Can UP Fintech Thrive Without China? Latest Earnings Offer Clues

The Tiger Brokers operator has been forced to leave its original home market, but numbers show its global expansion isn't strong enough yet to carry the business

image credit: Bamboo Works

Key Takeaways:

Legacy Mainland China clients still accounted for more than 20% of UP Fintech's first quarter revenue, despite years of efforts to expand internationally

Now based in Singapore after relocating from its original home in Beijing, the online brokerage faces a key challenge in appealing to clients with no Chinese ties

By Warren Yang

UP Fintech Holding Ltd. (NASDAQ:TIGR) has finally put three years of regulatory turbulence in China behind it, but it isn't clear skies for the online brokerage just yet. Now completely severed from its original home market, the company faces a high-stakes race to prove it can grow on foreign soil, especially beyond its core base of users with Chinese backgrounds.

UP Fintech's latest quarterly results, released last week, are a bit of a mixed bag that show both promising signs and challenges for the company in its new 2.0 era.

Firstly, the elephant in the room. The company was fined 411.2 million yuan ($60 million) by the China Securities Regulatory Commission (CSRC) last month for operating an unlicensed business allowing Mainland-based traders to buy stocks in overseas markets like the U.S. and Hong Kong. This dragged its bottom line into the red, as the company, best known for its Tiger Brokers online trading platform, booked a net loss of $26.9 million in the first quarter.

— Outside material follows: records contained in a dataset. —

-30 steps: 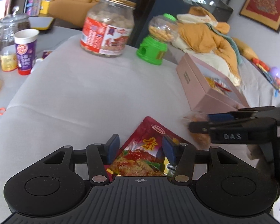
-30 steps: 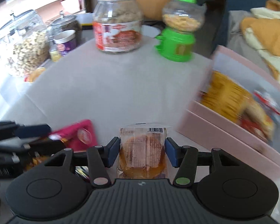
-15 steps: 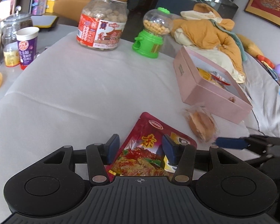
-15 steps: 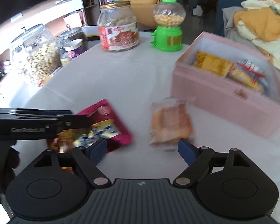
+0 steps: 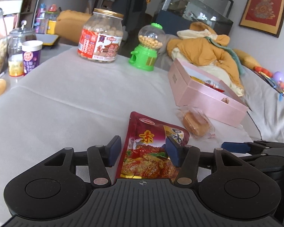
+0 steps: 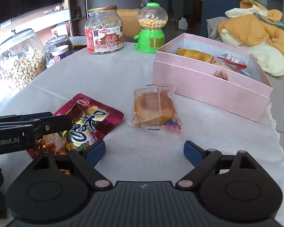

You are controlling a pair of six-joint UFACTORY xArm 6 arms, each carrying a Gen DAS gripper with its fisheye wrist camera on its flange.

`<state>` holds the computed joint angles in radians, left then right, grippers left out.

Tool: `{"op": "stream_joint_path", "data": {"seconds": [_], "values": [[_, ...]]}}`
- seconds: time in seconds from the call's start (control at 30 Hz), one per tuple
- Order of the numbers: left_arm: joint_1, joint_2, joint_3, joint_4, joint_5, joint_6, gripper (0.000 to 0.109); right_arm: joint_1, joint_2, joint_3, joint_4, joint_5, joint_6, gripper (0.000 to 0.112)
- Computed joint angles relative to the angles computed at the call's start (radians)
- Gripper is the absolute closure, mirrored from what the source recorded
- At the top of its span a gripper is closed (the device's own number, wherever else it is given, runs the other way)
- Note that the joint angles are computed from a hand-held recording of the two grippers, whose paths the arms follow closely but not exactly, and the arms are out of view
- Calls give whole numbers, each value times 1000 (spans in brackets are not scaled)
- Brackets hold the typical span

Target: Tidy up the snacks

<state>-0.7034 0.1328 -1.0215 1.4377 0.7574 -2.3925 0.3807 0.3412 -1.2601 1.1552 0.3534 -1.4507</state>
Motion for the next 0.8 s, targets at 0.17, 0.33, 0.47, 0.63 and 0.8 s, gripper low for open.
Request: {"op": "stream_joint_path", "data": {"seconds": [0.17, 0.33, 0.47, 0.63, 0.8], "values": [[-10, 8, -11, -13, 14, 29, 50, -41, 8, -27, 13, 99, 32, 20], [9, -11, 19, 43, -26, -54, 52, -63, 7, -34, 35, 162, 27, 20], [6, -2, 2, 9, -22, -2, 51, -39, -6, -10, 30, 119, -5, 20], [35, -9, -8, -52, -98, 100, 49, -9, -10, 9, 20, 41, -9, 19], [53, -14, -21, -172, -152, 237, 49, -11, -10, 9, 30, 39, -11, 19]]}}
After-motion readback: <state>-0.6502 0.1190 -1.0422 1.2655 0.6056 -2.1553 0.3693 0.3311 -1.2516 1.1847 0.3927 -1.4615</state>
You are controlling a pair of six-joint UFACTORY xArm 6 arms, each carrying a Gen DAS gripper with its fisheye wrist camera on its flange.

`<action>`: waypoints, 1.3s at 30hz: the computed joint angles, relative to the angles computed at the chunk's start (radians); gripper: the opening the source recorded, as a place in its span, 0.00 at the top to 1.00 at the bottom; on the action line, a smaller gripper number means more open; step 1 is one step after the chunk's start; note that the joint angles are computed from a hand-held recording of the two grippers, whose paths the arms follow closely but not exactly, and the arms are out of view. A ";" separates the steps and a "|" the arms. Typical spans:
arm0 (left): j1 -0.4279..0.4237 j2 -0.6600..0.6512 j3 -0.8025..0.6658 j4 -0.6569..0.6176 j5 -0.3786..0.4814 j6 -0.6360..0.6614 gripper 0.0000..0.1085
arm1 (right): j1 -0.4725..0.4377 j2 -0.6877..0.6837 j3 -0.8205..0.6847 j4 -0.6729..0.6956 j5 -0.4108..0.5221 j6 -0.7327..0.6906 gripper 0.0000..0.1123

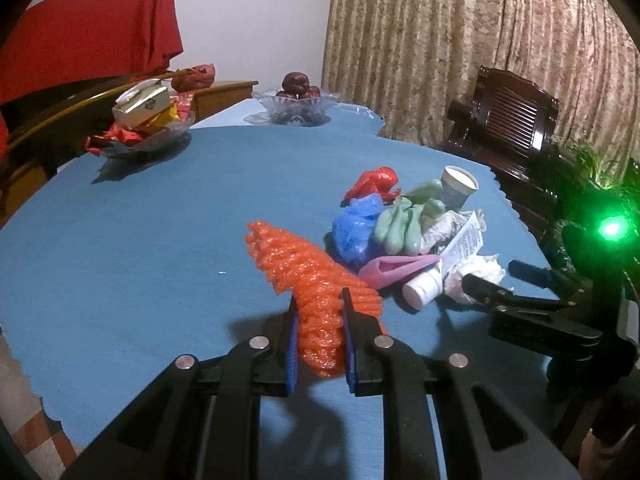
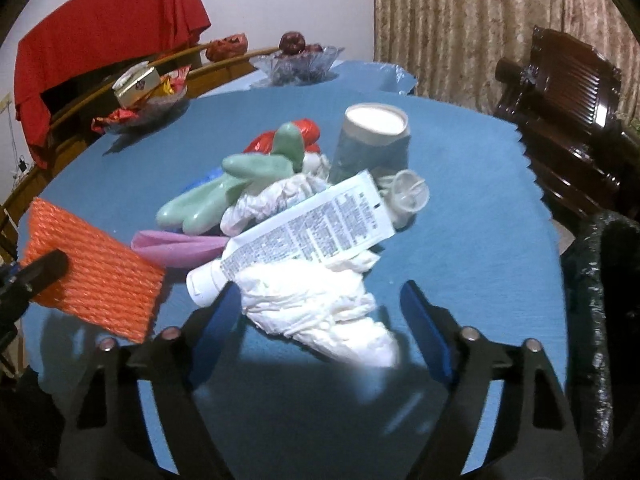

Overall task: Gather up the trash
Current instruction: 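Grasp the flat orange foam net with the left tool while the right tool grasps white tissue, then move both tools over the black bin and open them to drop the net and tissue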

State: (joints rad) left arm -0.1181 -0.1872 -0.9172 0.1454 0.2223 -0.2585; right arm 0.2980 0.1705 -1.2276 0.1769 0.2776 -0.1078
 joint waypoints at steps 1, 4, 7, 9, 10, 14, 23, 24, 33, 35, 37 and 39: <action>0.000 -0.002 0.001 0.002 0.001 -0.004 0.84 | 0.002 0.006 -0.010 0.027 0.017 -0.025 0.46; -0.002 -0.006 0.002 0.001 0.003 -0.008 0.84 | 0.005 0.005 -0.012 0.071 0.037 -0.070 0.61; -0.006 -0.011 0.002 0.003 0.004 -0.008 0.84 | 0.004 -0.014 -0.002 0.145 0.054 -0.138 0.74; -0.012 -0.017 -0.001 0.010 0.005 -0.016 0.84 | 0.000 -0.031 0.006 0.181 0.061 -0.171 0.78; -0.014 -0.020 -0.001 0.017 0.004 -0.022 0.84 | -0.001 -0.047 0.018 0.184 0.055 -0.175 0.78; -0.030 -0.036 -0.009 0.041 0.004 -0.042 0.84 | -0.008 -0.104 0.058 0.191 0.041 -0.181 0.78; -0.085 -0.067 -0.035 0.044 -0.012 -0.048 0.84 | -0.055 -0.228 0.121 0.191 0.033 -0.187 0.78; -0.095 -0.067 -0.044 0.033 -0.013 -0.037 0.84 | -0.065 -0.246 0.128 0.194 0.033 -0.188 0.78; -0.193 -0.008 -0.141 -0.037 -0.023 0.040 0.84 | -0.147 -0.362 0.181 0.169 0.028 -0.179 0.77; -0.216 0.013 -0.168 -0.047 -0.027 0.056 0.84 | -0.170 -0.386 0.192 0.164 0.029 -0.177 0.77; -0.237 0.032 -0.191 -0.054 -0.029 0.069 0.84 | -0.194 -0.405 0.204 0.161 0.028 -0.173 0.77; -0.259 0.053 -0.217 -0.061 -0.029 0.079 0.84 | -0.215 -0.421 0.214 0.160 0.028 -0.169 0.77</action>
State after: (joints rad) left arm -0.3770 -0.1345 -1.1339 0.0845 0.1936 -0.1798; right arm 0.0831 -0.2509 -1.0132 0.3365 0.3057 -0.2767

This financial wound is deep, for sure. But it's also conclusive, ending several years of uncertainty for the company. With a multi-year existential threat from Chinese regulators now in the past as a fixed, nonrecurring charge, the company can finally move forward without worrying about the potential for more problems on the Mainland.

"We have fully accounted for this amount in our first quarter results," UP Fintech CFO John Zeng said on the company's earnings call with analysts, referring to the CSRC fine. "This is a one-time nonrecurring charge and will not have a material impact on our core business and overall financial health."

The CSRS also mandated that UP Fintech and rival Futu (FUTU.US) must wind down their original Mainland businesses. That means the pair now have no choice but to go global.